## Task description
Copy out each line of the data that holds the string "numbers".
== Source data ==
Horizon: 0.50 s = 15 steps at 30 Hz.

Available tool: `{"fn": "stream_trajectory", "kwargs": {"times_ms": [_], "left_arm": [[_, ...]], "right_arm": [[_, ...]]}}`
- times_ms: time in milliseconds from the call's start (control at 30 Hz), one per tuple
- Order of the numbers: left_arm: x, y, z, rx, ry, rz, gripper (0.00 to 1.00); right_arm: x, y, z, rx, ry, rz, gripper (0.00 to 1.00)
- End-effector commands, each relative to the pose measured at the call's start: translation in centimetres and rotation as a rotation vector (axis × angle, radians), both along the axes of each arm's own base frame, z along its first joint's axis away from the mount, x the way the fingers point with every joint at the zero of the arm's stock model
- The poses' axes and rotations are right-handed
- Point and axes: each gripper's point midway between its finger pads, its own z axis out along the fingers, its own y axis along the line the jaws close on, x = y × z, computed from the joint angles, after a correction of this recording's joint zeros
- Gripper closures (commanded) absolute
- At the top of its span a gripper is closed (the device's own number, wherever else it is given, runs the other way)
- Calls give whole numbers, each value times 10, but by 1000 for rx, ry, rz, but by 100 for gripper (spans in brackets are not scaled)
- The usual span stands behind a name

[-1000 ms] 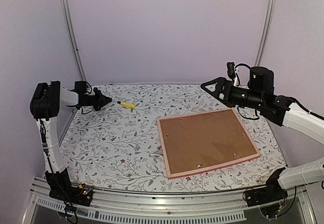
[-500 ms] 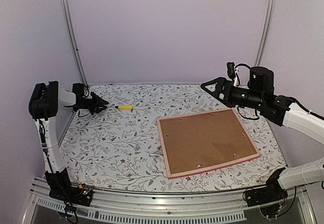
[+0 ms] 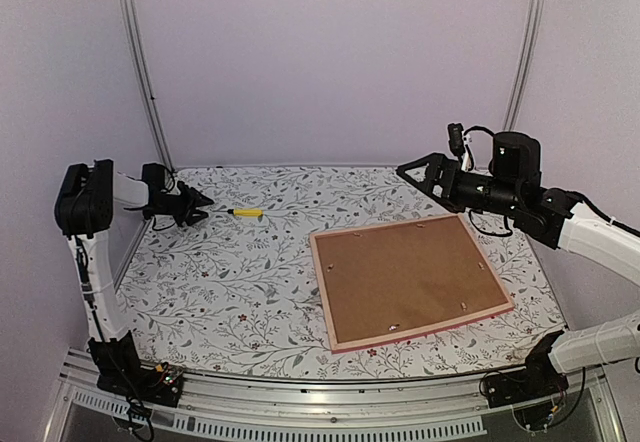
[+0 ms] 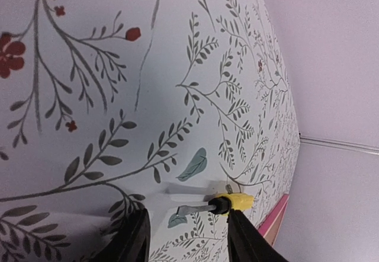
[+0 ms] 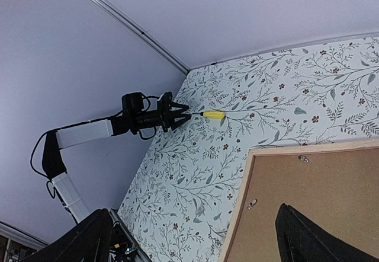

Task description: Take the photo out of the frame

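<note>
The frame (image 3: 322, 284) lies face down right of the table's middle, with a pale rim and a pink edge along its near side. A brown backing board (image 3: 405, 277) fills it and hides the photo. My left gripper (image 3: 197, 205) hovers at the far left with its jaws apart and nothing between them. Just past its fingertips (image 4: 135, 238) a yellow-handled screwdriver (image 4: 234, 202) lies flat on the table, its metal tip towards them. My right gripper (image 3: 408, 173) hangs wide open above the frame's far edge, and its dark fingers (image 5: 308, 232) show over the backing board (image 5: 320, 185).
Small metal tabs (image 3: 395, 326) sit along the board's edges. The floral tablecloth (image 3: 250, 282) covers the table. Lilac walls close the back and sides, with metal posts (image 3: 140, 72) in the back corners. The frame's pink corner (image 4: 275, 221) shows beyond the screwdriver.
My left gripper opened and let go of the screwdriver, which dropped flat onto the table. The gripper then drew back a little to the left. The right arm and the frame stayed still.
</note>
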Motion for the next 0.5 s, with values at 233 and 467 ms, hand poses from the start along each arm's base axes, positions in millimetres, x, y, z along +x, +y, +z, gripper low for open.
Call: {"fn": "stream_trajectory", "kwargs": {"times_ms": [233, 467], "left_arm": [[-14, 1, 24, 81, -42, -3, 36], [-28, -32, 47, 138, -105, -61, 22]], "right_arm": [[6, 2, -2, -55, -13, 9, 1], [13, 4, -12, -153, -12, 23, 1]]}}
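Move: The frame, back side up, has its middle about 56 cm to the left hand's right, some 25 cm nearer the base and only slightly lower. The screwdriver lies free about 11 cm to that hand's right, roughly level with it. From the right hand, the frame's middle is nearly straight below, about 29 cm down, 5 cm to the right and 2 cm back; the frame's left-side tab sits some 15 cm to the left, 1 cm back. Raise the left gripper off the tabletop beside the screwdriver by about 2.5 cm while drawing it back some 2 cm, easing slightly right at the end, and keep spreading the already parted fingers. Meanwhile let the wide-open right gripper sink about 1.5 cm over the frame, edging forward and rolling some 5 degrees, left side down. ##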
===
## Exercise answer
- Order of the numbers: left_arm: x, y, z, rx, ry, rz, gripper (0.00 to 1.00); right_arm: x, y, z, rx, ry, rz, gripper (0.00 to 1.00)
- Calls give whole numbers, each value times 10, but by 1000 for rx, ry, rz, but by 100 for gripper (spans in brackets are not scaled)

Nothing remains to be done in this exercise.